A bit of an OT comment here:
As is common in every RTOS thread I read here, there are a number of users trying to explain RTOS to people that jump to the conclusion that an RTOS is a magic bullet to make everything real time. It is not. You can still develop bad code that performs nowhere in real time on an RTOS.
However, in the right hands, an RTOS can be a very powerful tool to help a decent programmer develop complex applications that execute with predictable performance (which is really what RT implies) without using complicated patterns. Essentially, the RTOS is a framework for this and imho should be seen as that. Everything else they may (or may not) provide is just convenience.
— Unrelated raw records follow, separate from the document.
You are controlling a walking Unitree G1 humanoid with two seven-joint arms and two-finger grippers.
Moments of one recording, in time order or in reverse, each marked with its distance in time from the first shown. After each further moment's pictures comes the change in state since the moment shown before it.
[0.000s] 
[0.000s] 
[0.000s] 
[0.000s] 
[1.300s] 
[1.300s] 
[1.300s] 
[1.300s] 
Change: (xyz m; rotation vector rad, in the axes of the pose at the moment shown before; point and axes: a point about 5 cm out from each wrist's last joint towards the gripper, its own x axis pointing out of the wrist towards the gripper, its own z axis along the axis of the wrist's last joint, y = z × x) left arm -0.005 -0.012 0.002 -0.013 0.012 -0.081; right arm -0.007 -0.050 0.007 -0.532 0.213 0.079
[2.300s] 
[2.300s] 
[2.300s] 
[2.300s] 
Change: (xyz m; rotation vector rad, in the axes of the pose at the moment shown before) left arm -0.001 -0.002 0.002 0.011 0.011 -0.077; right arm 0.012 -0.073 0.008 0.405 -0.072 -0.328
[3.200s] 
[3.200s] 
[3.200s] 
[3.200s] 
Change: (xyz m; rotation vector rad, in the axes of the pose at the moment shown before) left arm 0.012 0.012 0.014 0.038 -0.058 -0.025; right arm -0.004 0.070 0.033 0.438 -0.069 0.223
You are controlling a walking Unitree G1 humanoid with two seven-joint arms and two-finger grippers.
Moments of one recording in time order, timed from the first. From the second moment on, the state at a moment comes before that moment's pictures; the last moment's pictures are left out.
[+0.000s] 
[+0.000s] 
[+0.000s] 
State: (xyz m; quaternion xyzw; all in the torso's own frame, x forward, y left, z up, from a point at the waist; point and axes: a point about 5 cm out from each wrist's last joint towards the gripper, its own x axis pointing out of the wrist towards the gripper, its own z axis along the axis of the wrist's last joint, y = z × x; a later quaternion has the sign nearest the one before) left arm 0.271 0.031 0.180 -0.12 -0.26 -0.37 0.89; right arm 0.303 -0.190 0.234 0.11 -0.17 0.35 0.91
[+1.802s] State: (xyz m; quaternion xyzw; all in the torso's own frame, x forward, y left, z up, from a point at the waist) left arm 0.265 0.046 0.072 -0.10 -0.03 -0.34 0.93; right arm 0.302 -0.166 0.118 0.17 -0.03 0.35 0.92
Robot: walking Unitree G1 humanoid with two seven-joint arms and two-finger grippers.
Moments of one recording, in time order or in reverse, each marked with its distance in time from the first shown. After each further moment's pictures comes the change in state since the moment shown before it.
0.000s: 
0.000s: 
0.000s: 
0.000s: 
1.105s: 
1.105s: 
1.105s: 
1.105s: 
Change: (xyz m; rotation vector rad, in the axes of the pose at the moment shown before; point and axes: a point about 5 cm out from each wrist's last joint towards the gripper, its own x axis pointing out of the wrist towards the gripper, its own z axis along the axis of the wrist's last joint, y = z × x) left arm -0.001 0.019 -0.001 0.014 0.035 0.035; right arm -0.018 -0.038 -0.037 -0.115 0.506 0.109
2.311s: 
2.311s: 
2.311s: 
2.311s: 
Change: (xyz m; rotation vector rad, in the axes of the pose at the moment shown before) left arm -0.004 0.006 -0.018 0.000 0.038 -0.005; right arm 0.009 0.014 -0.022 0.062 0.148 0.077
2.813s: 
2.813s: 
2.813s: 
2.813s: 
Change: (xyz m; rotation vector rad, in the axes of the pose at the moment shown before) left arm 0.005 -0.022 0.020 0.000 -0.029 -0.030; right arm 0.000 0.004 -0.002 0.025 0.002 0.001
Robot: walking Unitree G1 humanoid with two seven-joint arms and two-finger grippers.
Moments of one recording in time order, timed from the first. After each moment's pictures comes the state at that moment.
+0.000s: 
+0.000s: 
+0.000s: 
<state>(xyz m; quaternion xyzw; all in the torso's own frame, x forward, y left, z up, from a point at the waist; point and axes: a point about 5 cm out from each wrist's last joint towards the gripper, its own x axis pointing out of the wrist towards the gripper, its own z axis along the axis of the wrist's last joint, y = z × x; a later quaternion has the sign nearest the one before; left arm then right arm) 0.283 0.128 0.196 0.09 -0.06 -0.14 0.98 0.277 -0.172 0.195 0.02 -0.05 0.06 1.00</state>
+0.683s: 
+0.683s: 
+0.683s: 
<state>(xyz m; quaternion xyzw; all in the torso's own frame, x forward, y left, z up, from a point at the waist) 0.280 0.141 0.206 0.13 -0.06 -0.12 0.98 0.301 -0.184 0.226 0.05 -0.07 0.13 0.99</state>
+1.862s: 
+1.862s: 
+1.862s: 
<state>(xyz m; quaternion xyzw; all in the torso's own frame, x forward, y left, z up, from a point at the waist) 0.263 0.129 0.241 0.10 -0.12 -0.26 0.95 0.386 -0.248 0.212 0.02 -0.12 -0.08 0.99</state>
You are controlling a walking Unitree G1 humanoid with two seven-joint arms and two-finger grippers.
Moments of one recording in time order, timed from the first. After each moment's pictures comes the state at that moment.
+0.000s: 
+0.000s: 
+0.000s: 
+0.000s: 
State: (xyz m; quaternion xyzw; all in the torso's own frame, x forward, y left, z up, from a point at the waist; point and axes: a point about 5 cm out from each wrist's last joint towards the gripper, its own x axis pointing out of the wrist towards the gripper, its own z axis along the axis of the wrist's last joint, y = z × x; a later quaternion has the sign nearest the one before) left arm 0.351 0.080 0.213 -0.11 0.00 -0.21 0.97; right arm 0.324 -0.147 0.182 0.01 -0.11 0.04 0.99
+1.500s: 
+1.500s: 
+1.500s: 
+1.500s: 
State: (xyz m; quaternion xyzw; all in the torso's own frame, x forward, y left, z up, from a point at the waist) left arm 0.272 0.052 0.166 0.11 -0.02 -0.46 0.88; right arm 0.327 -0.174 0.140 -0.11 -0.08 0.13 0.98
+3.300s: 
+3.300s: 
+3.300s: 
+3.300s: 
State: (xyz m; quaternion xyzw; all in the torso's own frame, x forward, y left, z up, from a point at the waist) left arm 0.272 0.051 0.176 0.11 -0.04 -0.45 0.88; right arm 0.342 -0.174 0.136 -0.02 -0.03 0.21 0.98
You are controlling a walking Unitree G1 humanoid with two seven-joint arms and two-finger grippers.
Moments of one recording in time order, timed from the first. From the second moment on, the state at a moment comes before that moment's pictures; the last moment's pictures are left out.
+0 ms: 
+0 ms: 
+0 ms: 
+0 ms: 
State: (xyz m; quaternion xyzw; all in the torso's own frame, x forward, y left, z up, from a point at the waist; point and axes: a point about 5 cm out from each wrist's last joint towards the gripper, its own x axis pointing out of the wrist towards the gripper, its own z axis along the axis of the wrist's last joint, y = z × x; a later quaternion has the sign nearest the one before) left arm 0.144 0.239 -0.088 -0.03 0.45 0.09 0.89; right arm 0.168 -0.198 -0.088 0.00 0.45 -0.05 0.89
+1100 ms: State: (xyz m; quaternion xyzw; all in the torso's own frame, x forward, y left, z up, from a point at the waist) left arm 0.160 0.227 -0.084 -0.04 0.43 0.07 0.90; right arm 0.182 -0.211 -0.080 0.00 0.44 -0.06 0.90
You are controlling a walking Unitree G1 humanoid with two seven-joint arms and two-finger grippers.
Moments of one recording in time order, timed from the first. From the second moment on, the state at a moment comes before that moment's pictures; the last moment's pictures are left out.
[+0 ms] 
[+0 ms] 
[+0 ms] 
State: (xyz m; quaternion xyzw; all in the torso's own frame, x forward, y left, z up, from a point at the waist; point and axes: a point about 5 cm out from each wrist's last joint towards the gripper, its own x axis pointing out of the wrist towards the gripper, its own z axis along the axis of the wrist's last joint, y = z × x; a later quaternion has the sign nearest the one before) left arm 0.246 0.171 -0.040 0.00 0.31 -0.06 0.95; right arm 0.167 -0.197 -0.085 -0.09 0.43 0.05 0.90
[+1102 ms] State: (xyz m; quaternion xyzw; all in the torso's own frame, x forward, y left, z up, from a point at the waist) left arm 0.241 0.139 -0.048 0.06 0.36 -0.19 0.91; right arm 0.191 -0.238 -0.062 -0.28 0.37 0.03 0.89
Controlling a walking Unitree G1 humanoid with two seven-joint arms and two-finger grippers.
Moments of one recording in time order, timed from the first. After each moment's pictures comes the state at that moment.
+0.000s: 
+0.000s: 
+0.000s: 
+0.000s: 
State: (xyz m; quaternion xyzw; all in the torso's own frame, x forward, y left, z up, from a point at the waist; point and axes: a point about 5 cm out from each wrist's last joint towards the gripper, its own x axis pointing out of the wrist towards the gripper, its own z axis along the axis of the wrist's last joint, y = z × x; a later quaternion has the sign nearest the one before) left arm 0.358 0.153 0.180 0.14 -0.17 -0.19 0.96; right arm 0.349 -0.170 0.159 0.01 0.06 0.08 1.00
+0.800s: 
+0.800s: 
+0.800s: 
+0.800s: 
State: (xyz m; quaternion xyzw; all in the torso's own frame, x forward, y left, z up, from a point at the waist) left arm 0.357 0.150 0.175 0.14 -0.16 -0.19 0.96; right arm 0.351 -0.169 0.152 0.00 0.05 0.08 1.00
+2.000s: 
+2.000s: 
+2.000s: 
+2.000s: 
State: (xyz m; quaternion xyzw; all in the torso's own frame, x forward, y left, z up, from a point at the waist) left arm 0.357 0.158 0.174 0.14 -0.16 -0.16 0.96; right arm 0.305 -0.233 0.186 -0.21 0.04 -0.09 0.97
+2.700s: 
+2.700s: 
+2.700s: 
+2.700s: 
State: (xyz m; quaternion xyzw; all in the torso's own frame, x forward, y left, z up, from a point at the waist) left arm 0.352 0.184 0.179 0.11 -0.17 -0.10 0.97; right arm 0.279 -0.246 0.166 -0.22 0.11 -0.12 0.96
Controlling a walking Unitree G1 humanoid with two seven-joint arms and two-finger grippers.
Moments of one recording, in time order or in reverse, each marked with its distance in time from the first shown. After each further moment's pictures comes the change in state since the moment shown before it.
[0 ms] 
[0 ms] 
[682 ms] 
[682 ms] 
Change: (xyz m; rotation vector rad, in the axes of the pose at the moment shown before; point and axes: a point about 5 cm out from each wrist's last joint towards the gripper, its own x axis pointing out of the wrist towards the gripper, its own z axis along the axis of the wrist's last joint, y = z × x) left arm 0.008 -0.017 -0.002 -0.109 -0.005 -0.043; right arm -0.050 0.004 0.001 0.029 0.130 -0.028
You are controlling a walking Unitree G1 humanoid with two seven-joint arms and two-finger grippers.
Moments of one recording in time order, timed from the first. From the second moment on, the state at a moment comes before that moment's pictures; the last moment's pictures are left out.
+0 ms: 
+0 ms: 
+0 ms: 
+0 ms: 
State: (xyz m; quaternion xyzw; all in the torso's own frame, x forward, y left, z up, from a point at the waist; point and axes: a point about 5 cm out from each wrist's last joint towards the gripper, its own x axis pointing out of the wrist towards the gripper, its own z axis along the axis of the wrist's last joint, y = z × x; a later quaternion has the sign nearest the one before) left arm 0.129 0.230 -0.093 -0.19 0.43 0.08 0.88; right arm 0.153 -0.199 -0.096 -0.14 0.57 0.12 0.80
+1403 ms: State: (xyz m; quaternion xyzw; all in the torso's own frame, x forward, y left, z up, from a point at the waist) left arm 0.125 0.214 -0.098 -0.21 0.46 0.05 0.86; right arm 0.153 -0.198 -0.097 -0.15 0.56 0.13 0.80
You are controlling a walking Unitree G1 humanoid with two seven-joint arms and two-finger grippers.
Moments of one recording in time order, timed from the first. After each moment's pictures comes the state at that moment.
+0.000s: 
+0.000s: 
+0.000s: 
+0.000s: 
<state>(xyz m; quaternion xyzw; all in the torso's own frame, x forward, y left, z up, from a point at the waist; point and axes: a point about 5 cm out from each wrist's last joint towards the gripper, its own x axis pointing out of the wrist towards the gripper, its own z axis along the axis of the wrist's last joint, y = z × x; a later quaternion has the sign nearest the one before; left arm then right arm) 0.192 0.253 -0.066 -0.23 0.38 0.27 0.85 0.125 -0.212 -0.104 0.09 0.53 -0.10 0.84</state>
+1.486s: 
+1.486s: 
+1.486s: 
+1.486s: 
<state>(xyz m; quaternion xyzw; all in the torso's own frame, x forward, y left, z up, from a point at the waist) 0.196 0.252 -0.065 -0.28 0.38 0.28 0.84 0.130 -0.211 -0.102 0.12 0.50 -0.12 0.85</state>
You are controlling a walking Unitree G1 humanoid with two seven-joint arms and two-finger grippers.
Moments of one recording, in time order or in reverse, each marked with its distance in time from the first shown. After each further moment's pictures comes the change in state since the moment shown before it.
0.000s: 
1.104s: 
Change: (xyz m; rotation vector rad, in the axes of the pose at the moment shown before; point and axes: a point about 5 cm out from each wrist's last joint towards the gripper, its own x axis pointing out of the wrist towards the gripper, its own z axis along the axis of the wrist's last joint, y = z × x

It's all about perspective! I thought you just wrote total BS and was about to write a "someone's wrong on the internet!" style reply, but then again, from a certain perspective, what you wrote makes perfect sense.
RT is a qualifier for the OS part! I can't stress this enough.
Like a red hammer. You need something red. A bucket of red paint is most flexible and efficient way to get most of the redness. This is bare metal. But you might be used to hammers, and frankly, hammers have many advantages. But a normal hammer can't do because you need red. So red hammer it is!
In level of realtime-ness:
worse <--> better
OS - RTOS - bare metal
This is where inexperienced people get confused. They think RTOS is key for real time things. It's true for Windows software developer, and complete opposite to someone who has written code for PIC.
If what you are used to is linux or BSD, RTOS will be total magic of being able to do timing critical things!
If you are used to write bare metal microcontroller code and are fluent writing interrupt based designs, using an RTOS will only make it perform worse, timing-wise, adding timing bloat and delays, and reducing the control you have.
The key is, RTOS is
good enough for most real-time MCU applications,
and it is an OS. The latter is the reason it is used. The RT part is just the "not THAT bad" qualifier.
Hope this helps people who struggle with the general idea.